▸ **Activity**
Omitting all images, output the entries that follow exactly as written.

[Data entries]

===

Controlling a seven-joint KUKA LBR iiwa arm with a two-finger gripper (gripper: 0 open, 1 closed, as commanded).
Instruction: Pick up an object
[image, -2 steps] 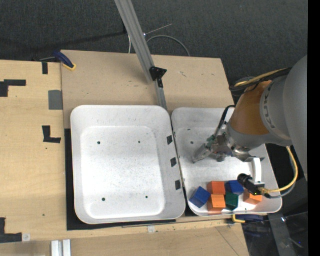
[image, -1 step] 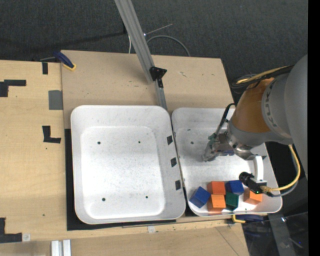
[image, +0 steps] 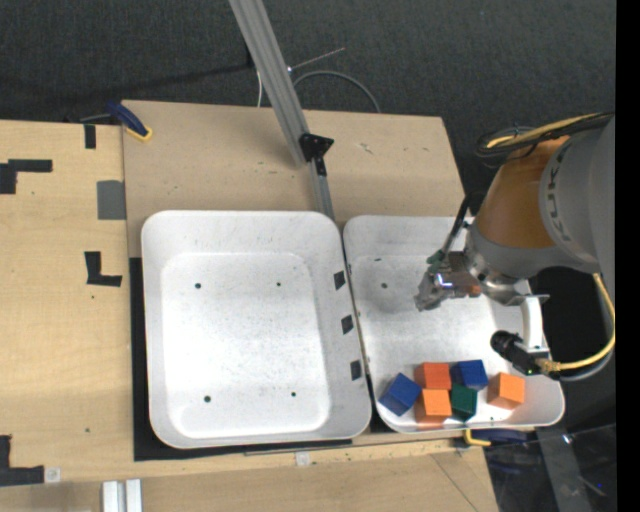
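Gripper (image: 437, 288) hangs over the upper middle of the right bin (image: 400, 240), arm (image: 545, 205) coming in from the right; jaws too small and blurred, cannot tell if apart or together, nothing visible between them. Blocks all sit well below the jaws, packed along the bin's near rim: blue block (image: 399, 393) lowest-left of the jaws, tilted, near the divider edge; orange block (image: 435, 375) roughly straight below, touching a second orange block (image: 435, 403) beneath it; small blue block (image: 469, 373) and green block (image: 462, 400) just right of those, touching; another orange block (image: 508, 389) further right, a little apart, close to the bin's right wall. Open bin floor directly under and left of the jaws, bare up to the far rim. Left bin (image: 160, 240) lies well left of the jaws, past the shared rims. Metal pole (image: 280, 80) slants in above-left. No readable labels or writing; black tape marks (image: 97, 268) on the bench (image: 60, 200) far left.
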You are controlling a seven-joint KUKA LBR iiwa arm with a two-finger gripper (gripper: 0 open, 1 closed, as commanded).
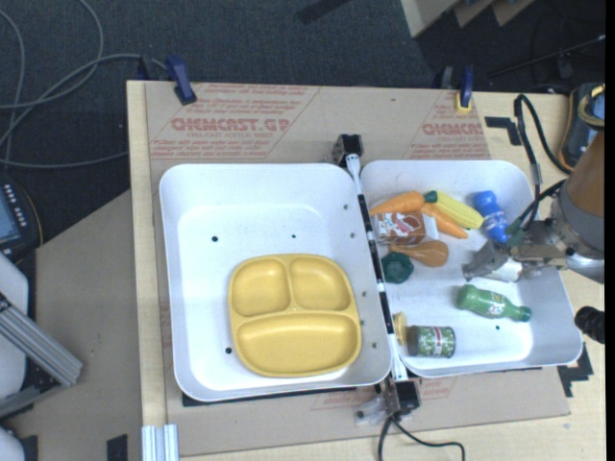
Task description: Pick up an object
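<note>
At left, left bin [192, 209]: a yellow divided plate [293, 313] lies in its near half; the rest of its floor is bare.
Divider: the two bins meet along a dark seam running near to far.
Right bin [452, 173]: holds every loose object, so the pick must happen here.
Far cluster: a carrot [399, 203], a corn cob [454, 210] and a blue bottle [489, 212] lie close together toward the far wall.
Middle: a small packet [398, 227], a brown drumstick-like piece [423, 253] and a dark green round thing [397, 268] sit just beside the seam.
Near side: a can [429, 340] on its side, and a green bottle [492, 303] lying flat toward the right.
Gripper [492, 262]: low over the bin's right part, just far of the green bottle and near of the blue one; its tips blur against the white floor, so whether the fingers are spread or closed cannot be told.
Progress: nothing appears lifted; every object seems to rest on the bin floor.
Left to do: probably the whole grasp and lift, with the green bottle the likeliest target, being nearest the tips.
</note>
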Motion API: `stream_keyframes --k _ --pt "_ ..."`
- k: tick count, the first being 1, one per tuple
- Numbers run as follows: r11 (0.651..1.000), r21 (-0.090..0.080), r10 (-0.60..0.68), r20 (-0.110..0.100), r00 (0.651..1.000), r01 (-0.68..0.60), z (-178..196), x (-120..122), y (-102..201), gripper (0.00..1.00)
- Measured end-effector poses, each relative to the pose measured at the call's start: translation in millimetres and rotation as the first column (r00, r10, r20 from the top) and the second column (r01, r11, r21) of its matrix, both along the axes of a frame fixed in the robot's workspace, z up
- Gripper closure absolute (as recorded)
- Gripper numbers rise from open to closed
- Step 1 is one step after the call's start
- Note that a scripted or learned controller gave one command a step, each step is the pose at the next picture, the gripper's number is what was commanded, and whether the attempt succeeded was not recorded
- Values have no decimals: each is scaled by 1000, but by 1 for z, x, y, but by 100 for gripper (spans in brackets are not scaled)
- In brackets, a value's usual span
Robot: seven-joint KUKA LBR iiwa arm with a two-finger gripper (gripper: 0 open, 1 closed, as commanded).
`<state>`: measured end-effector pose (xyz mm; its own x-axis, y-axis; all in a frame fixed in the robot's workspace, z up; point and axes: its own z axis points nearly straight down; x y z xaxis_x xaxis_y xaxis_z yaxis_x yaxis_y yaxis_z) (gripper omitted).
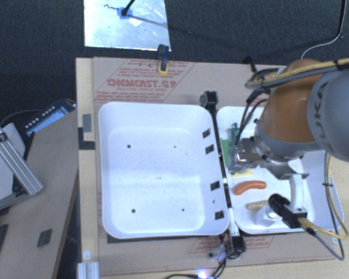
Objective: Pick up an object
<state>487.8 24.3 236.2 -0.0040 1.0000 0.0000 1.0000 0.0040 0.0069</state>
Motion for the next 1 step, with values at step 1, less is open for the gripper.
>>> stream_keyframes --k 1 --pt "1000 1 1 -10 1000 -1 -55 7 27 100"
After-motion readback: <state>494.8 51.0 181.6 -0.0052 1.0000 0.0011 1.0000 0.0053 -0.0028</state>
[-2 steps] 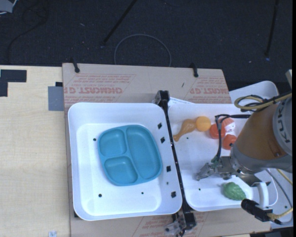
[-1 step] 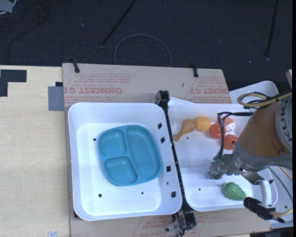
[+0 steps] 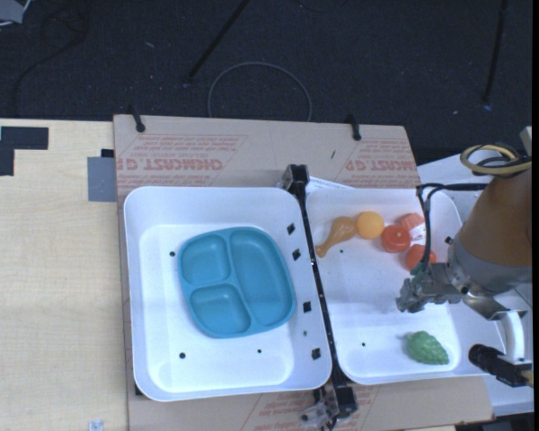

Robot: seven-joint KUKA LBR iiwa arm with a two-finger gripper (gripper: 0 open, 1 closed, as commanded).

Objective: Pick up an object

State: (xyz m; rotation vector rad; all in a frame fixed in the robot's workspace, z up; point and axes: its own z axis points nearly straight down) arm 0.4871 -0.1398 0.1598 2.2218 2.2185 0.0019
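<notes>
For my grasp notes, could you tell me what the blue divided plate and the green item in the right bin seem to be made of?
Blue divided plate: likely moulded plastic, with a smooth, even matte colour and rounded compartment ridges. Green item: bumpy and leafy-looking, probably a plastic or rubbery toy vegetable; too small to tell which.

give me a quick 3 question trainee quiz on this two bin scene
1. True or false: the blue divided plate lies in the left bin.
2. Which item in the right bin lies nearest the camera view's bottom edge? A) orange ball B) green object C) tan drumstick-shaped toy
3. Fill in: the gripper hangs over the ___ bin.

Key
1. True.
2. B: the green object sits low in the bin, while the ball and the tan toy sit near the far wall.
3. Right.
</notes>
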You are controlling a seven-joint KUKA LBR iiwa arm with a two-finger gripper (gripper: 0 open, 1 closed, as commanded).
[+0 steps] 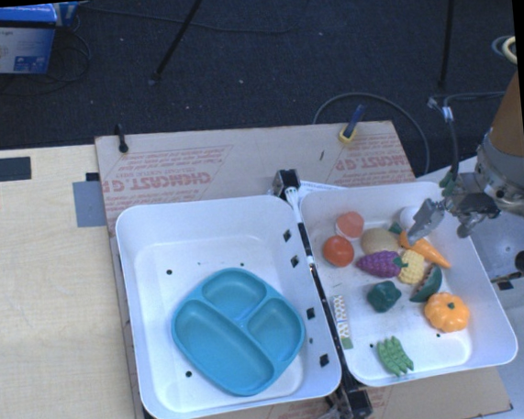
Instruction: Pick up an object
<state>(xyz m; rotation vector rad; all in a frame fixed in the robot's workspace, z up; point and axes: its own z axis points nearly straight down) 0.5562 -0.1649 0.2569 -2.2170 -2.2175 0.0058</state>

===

▸ **Written response**
Controlling a seven-joint KUKA LBR iiwa arm with a two-finger gripper (gripper: 0 open, 1 closed, as commanded).
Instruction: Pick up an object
[image, -2 steps] 
[image, -1 step] 
[image, +0 steps] 
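Gripper (image: 437, 288) hangs over the upper middle of the right bin (image: 400, 240), arm (image: 545, 205) coming in from the right; jaws too small and blurred, cannot tell if apart or together, nothing visible between them. Blocks all sit well below the jaws, packed along the bin's near rim: blue block (image: 399, 393) lowest-left of the jaws, tilted, near the divider edge; orange block (image: 435, 375) roughly straight below, touching a second orange block (image: 435, 403) beneath it; small blue block (image: 469, 373) and green block (image: 462, 400) just right of those, touching; another orange block (image: 508, 389) further right, a little apart, close to the bin's right wall. Open bin floor directly under and left of the jaws, bare up to the far rim. Left bin (image: 160, 240) lies well left of the jaws, past the shared rims. Metal pole (image: 280, 80) slants in above-left. No readable labels or writing; black tape marks (image: 97, 268) on the bench (image: 60, 200) far left.
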You are controlling a seven-joint KUKA LBR iiwa arm with a two-finger gripper (gripper: 0 open, 1 closed, as commanded).
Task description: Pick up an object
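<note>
At left, left bin [192, 209]: a yellow divided plate [293, 313] lies in its near half; the rest of its floor is bare.
Divider: the two bins meet along a dark seam running near to far.
Right bin [452, 173]: holds every loose object, so the pick must happen here.
Far cluster: a carrot [399, 203], a corn cob [454, 210] and a blue bottle [489, 212] lie close together toward the far wall.
Middle: a small packet [398, 227], a brown drumstick-like piece [423, 253] and a dark green round thing [397, 268] sit just beside the seam.
Near side: a can [429, 340] on its side, and a green bottle [492, 303] lying flat toward the right.
Gripper [492, 262]: low over the bin's right part, just far of the green bottle and near of the blue one; its tips blur against the white floor, so whether the fingers are spread or closed cannot be told.
Progress: nothing appears lifted; every object seems to rest on the bin floor.
Left to do: probably the whole grasp and lift, with the green bottle the likeliest target, being nearest the tips.
</note>
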Motion API: `stream_keyframes --k _ --pt "_ ..."`
- k: tick count, the first being 1, one per tuple
- Numbers run as follows: r11 (0.651..1.000), r21 (-0.090..0.080), r10 (-0.60..0.68), r20 (-0.110..0.100), r00 (0.651..1.000), r01 (-0.68..0.60), z (-178..196), x (-120..122), y (-102..201), gripper (0.00..1.00)
- Measured end-effector poses, each relative to the pose measured at the call's start: translation in millimetres and rotation as the first column (r00, r10, r20 from the top) and the second column (r01, r11, r21) of its matrix, both along the axes of a frame fixed in the robot's workspace, z up
- Gripper closure absolute (as recorded)
- Gripper numbers rise from open to closed
- Step 1 is one step after the call's start
- Note that a scripted or learned controller gave one command a step, each step is the pose at the next picture, the gripper's number is what was commanded, and whether the attempt succeeded was not recorded
- Values have no decimals: each is scaled by 1000, but by 1 for z, x, y, but by 100 for gripper (spans in brackets are not scaled)
- In brackets, a value's usual span
Robot: seven-joint KUKA LBR iiwa arm with a two-finger gripper (gripper: 0 open, 1 closed, as commanded).
`<state>`: measured end-effector pose (xyz mm; its own x-axis, y-axis; all in a frame fixed in the robot's workspace, z up; point and axes: its own z axis points nearly straight down; x y z xaxis_x xaxis_y xaxis_z yaxis_x yaxis_y yaxis_z) (gripper omitted).
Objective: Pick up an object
<state>487.8 24.3 236.2 -0.0040 1.0000 0.0000 1.0000 0.0040 0.0069</state>
Motion for the next 1 step, with values at step 1, less is open for the gripper.
>>> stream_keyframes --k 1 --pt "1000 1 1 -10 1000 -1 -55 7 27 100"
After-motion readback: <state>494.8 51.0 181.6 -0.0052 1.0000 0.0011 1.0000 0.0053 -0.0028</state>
[-2 steps] 
[-1 step] 
[+0 steps] 

Robot: seven-joint KUKA LBR iiwa arm with a two-finger gripper (gripper: 0 open, 1 closed, as commanded).

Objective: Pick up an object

State: (xyz m; rotation vector rad; all in a frame fixed in the robot's workspace, z up; point and axes: its own z axis points nearly straight down) arm 0.4871 -0.1398 0.1598 2.2218 2.2185 0.0019
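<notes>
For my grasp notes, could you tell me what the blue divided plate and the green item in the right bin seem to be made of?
Blue divided plate: likely moulded plastic, with a smooth, even matte colour and rounded compartment ridges. Green item: bumpy and leafy-looking, probably a plastic or rubbery toy vegetable; too small to tell which.

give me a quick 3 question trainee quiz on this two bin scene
1. True or false: the blue divided plate lies in the left bin.
2. Which item in the right bin lies nearest the camera view's bottom edge? A) orange ball B) green object C) tan drumstick-shaped toy
3. Fill in: the gripper hangs over the ___ bin.

Key
1. True.
2. B: the green object sits low in the bin, while the ball and the tan toy sit near the far wall.
3. Right.
</notes>
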You are controlling a seven-joint KUKA LBR iiwa arm with a two-finger gripper (gripper: 0 open, 1 closed, as commanded).
[+0 steps] 
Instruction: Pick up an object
<state>(xyz m; rotation vector rad; all in a frame fixed in the robot's workspace, z up; point and axes: its own z axis points nearly straight down) 0.5562 -0.1649 0.2569 -2.2170 -2.2175 0.0058</state>

Work on the answer is now done.